The goose laughed like the horse. “Guilty until proven innocent.”
It took a little while for ChatGPT to find a country that hadn’t been complicit in one form of genocide or another.
“Vanuatu, then,” it said at last. “It’s a little less guilty than Greenland.”
“Vanuatu, then,” said the sheep.
“They would have invaded us if they could have after we stole their flag,” said the goose.
“But nobody knows that history,” said the horse.
“Nobody knows how anybody knows anything,” said ChatGPT.
“You’ve got to know enough to care,” said the sheep.
“You’ve got to care enough to want to know,” said the horse.
“You’ve got to know enough to know how much more you need to know before you can actually know what to care about,” said the goose.
“You never know…”
It didn’t sound like a statement of fact.
They stared at their various feet.
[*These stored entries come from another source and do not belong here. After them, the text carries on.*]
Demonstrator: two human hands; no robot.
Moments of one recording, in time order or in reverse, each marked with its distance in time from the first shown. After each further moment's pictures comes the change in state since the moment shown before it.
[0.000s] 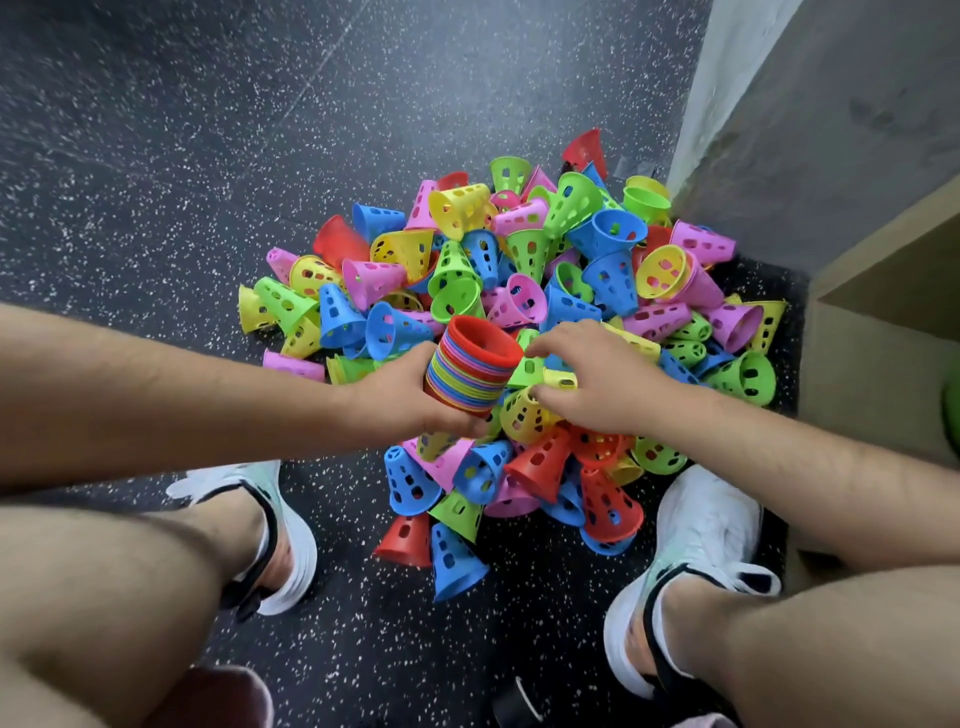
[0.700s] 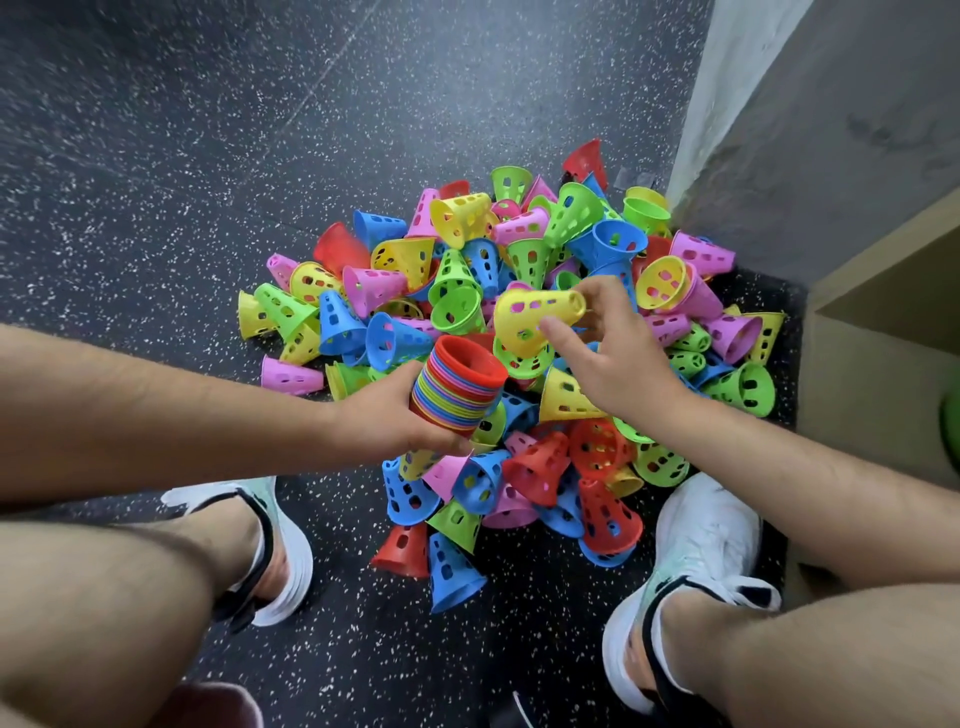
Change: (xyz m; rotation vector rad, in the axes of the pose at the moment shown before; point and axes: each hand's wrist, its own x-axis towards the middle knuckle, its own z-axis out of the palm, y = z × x) left_hand -0.002 -0.014 -0.009 0.025 -0.046 -0.010; right_hand 0.003 -0.002 -0.008 0.571 0.389 0.090
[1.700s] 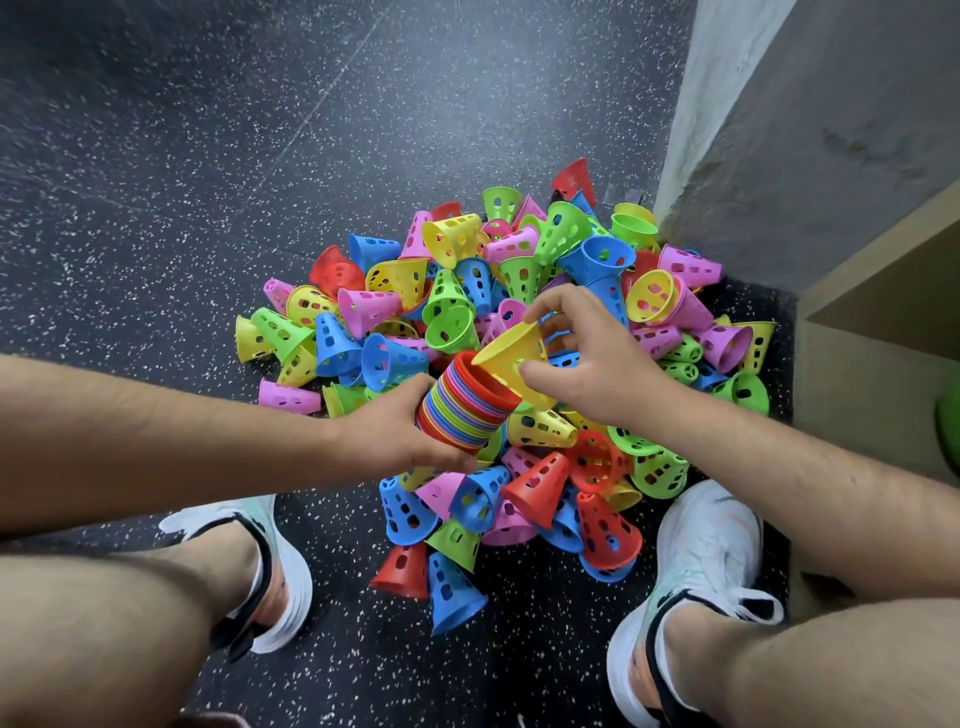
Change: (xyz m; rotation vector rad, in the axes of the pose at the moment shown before) left_hand 0.009 0.000 0.002 0.029 0.012 -0.017; right_hand 0.002 -0.033 -0.009 0.056 -0.155 -0.011
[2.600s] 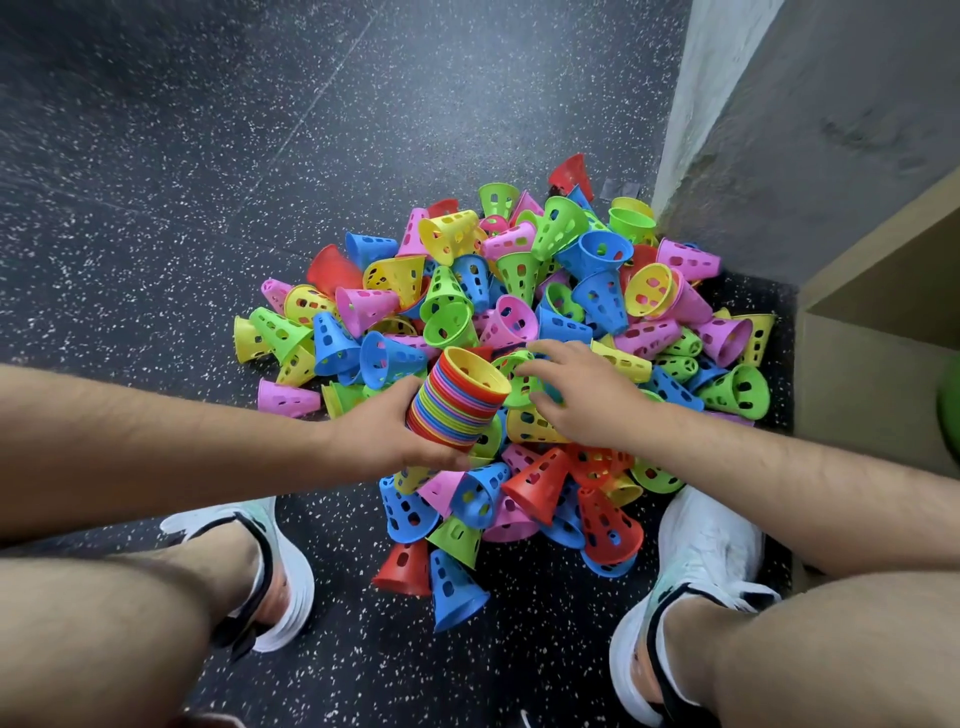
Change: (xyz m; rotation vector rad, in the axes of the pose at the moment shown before) left_hand -0.006 0.001 0.000 -0.013 0.013 -0.019; right_hand 0.007 0.077 0.024 -0.718 -0.241 -0.052
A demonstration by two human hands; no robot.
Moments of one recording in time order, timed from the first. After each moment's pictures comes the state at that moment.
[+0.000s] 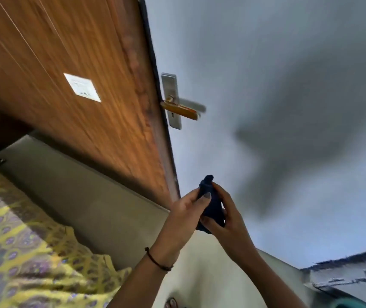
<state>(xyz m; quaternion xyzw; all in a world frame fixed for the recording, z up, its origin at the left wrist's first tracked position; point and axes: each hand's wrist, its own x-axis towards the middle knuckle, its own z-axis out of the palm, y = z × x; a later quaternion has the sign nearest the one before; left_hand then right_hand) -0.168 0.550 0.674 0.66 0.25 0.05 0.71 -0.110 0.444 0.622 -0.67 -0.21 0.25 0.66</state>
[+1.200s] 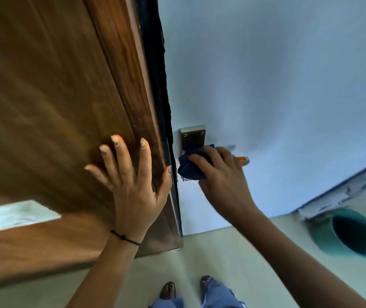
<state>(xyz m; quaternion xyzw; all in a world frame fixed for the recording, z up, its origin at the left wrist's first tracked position) 0.041 0.914 0.677 0.87 -0.09 0.47 0.08 0.045 0.735 0.673 -0.96 -0.12 -0.21 0.12</state>
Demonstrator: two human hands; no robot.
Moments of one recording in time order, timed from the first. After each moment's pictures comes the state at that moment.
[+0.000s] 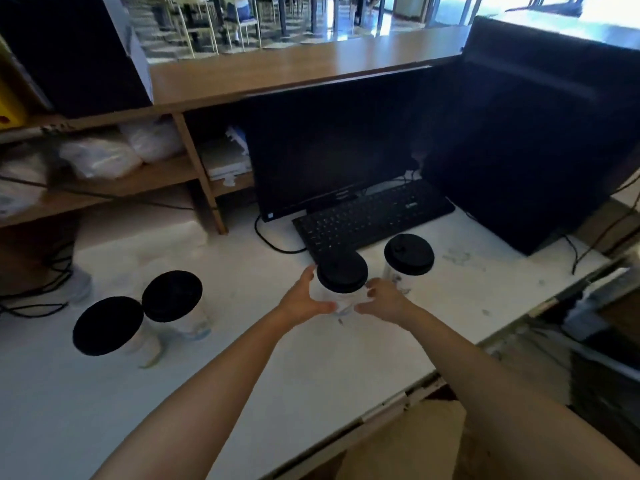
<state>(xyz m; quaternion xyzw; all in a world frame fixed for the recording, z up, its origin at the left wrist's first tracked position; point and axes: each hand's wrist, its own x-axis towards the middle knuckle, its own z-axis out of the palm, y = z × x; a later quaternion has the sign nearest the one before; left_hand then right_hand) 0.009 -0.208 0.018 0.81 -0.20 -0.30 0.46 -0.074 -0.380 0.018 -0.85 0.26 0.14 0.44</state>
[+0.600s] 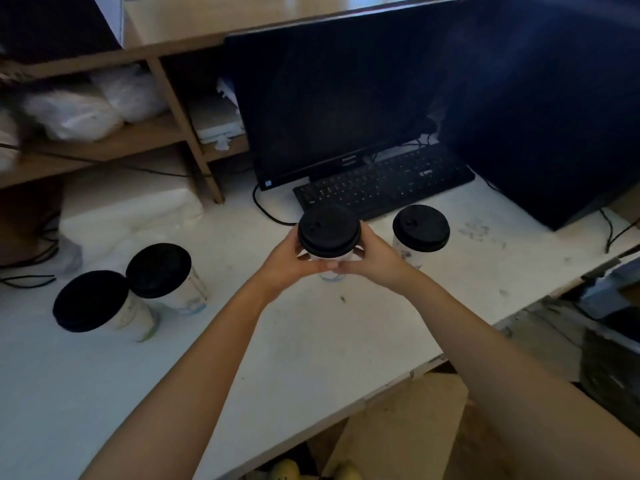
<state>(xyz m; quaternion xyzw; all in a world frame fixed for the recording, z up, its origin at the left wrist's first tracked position) 0.023 -0.199 0.036 0.73 -0.21 -0.28 0.59 -0.052 -0.364 0.046 -0.80 0.09 0.03 0.60</state>
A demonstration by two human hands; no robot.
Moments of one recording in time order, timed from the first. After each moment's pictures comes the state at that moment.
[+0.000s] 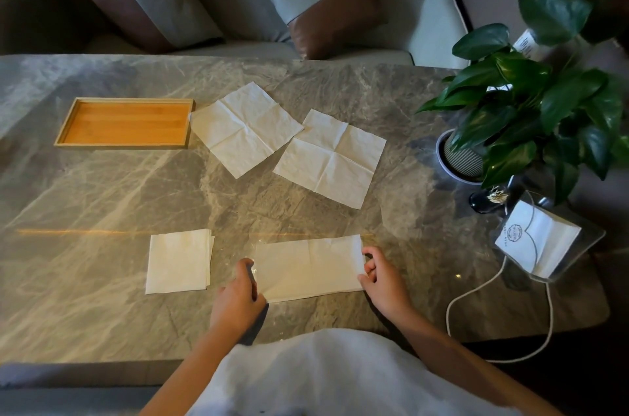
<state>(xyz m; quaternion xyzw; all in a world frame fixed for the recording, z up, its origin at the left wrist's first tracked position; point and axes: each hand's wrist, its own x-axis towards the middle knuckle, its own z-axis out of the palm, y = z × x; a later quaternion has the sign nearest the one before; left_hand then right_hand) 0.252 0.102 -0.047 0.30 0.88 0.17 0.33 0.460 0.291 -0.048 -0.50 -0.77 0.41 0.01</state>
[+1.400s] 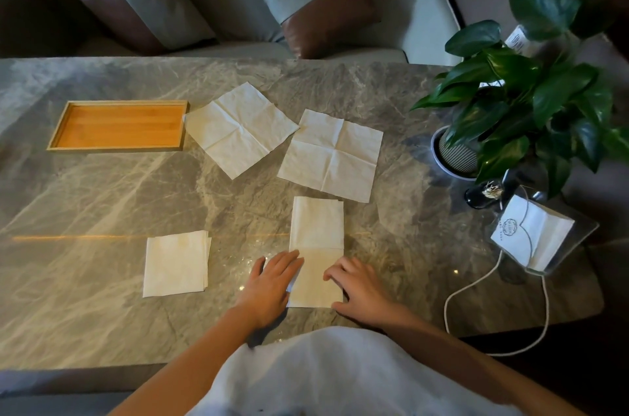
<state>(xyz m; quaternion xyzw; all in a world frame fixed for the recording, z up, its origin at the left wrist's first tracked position) 0.261 0.137 -0.059 0.61 0.75 0.02 0.24 0.442 0.275 -0.042 -0.24 -0.93 0.26 -0.13</state>
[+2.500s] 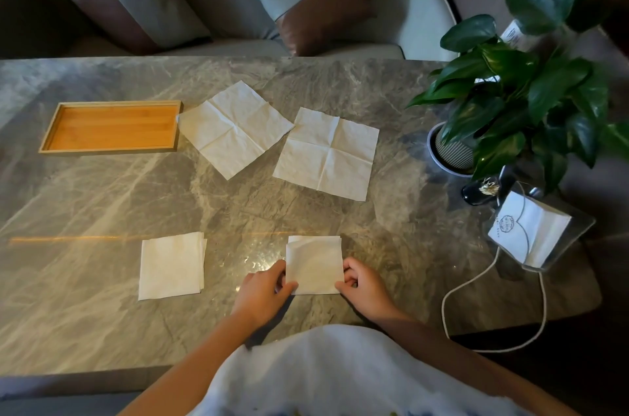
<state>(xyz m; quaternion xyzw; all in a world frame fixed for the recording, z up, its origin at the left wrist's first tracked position) 0.267 0.138 -0.048 0.46 0.81 0.18 0.32 0.449 0.269 -0.043 -0.46 -0.73 0.50 -0.01</state>
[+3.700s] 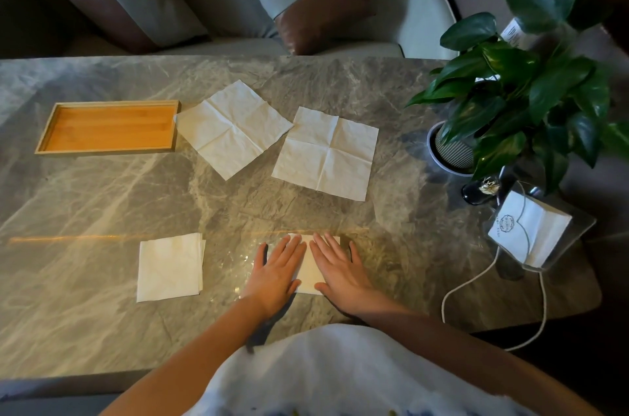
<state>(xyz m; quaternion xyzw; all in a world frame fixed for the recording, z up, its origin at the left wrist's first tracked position) 0.264 0.162 -0.062 0.62 0.76 -0.02 0.20 0.410 0.274 -0.044 -0.26 -0.94 0.17 -0.17</state>
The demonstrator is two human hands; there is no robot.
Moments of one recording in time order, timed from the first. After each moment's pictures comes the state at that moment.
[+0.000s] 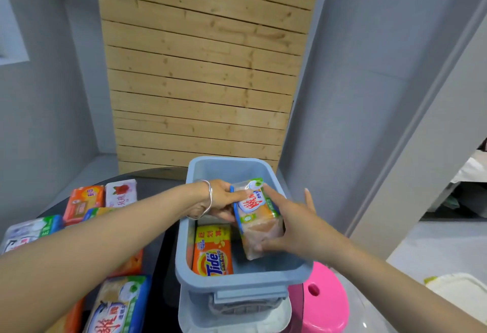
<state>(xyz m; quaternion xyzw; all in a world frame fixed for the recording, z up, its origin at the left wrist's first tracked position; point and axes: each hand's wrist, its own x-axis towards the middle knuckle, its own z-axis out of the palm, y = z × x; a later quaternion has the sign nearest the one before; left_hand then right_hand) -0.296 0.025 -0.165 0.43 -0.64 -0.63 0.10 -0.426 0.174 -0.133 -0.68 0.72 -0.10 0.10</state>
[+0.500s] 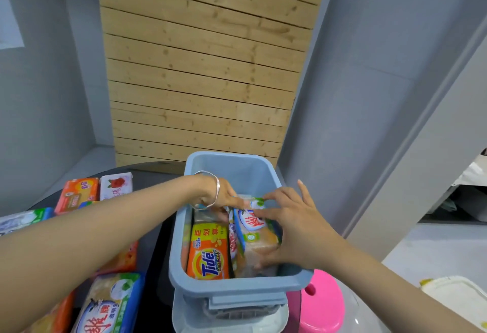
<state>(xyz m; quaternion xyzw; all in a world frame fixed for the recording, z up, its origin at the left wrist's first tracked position) -0.298 0.019 -0.148 0.43 -0.79 -0.43 -0.09 -0.427 0.173 -0.133 -0.74 0.67 0.00 -0.03</state>
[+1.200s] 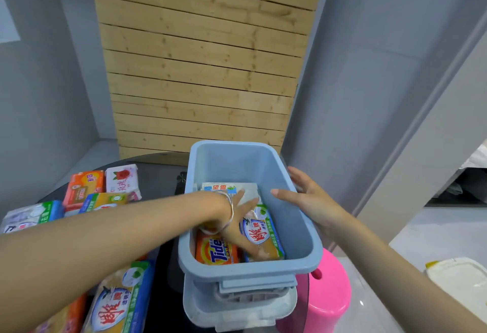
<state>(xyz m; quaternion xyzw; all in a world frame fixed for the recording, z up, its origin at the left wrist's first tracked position) -0.299 0.060 -0.168 0.34 -0.89 -0.13 -0.27 -0.451 0.151 -0.153 -0.43 0.68 -0.45 0.40</state>
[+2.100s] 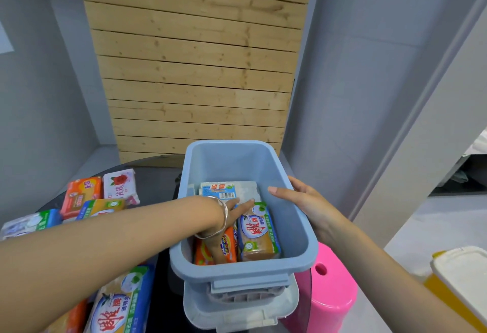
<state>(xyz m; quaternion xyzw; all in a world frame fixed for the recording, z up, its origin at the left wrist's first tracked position) -0.291 0.060 -0.174 0.31 -0.89 -0.07 -0.31 -0.451 0.152 -0.172 -0.31 0.58 -0.54 0.53</state>
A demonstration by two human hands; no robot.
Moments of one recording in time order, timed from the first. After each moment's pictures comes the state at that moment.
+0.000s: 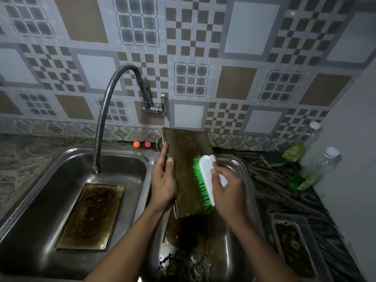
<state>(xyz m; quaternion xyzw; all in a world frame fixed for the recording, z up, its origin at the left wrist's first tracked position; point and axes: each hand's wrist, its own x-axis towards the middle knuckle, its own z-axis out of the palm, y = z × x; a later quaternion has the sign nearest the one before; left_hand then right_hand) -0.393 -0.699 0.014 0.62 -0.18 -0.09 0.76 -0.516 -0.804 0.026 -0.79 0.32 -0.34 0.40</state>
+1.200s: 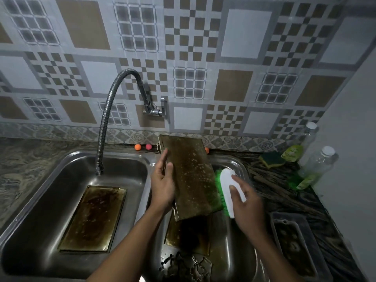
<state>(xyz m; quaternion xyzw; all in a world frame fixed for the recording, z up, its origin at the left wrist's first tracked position) -0.400 -0.694 0.012 0.65 -0.17 -0.09 0.73 -0.570 -0.823 0.001 -0.75 0.33 -0.33 0.47</state>
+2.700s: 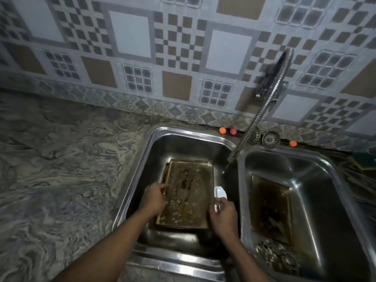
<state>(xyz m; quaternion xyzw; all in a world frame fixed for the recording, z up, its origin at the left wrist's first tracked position) -0.186 -0.348 -0.110 0.90 -0.15 -0.25 0.33 -0.347 -0.506 -0.105 -0.79 0.45 -0.08 0.41</state>
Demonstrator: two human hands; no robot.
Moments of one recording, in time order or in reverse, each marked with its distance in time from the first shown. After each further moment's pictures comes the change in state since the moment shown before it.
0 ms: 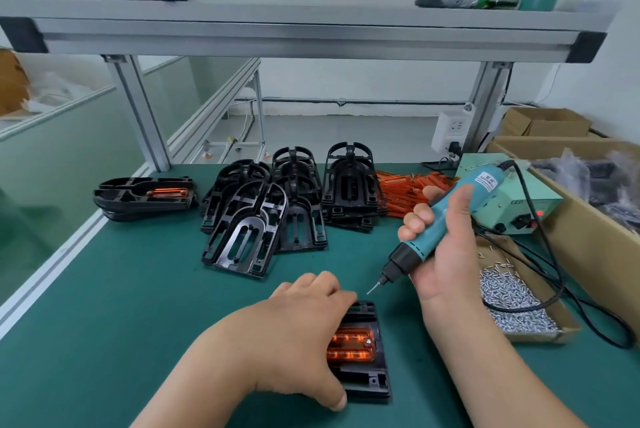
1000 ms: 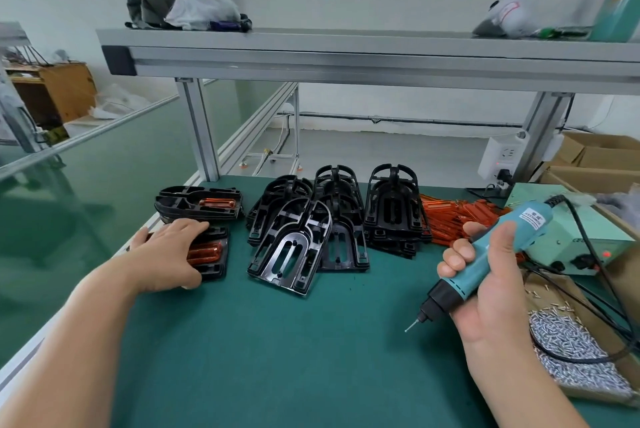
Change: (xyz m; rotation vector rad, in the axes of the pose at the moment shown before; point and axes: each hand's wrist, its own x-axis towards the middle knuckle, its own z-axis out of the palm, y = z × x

Each of them had deeply personal reasons to despise their fellow creatures.
After a pause of twenty or thirty nanoseconds ChatGPT burped again, this time with a map:
“So maybe QwaQwa.”
“It isn’t a state.”
“It isn’t even a country.”
“But it got fucked over by everyone and fucked over no one.”
“Because it doesn’t have any plunderable natural resources.”
“That’s the point of a one state solution.”
“What?”
“You can, like, share stuff with your neighbours...?”
The horse laughed like the sheep. “It’s got plenty of stones.”
“Good example.”
The goose felt oddly vindicated but uttered not a murmur. She was watching neveq on Instagram.
ChatGPT coughed a little cough. “Ironically irrelevant footnote,” it announced. “Kwa-kwa in the local variant of the Sesotho language means ‘whiter than white’.”
The sheep puked up a small, round pebble. It rolled back and forth in flecks of blood between the devil and the deep blue sea.
An app beeped on the goose’s Chinese phone. Eskomsepoes was announcing Stage 99 loadshedding for the next thirty-seven years.
“Dark people,” said the dark horse.
The hail came.
To make sense is to make enemies.
Ambrose Moke, The Redactions
Hell is the incapacity to be other than the creature one finds oneself ordinarily behaving as.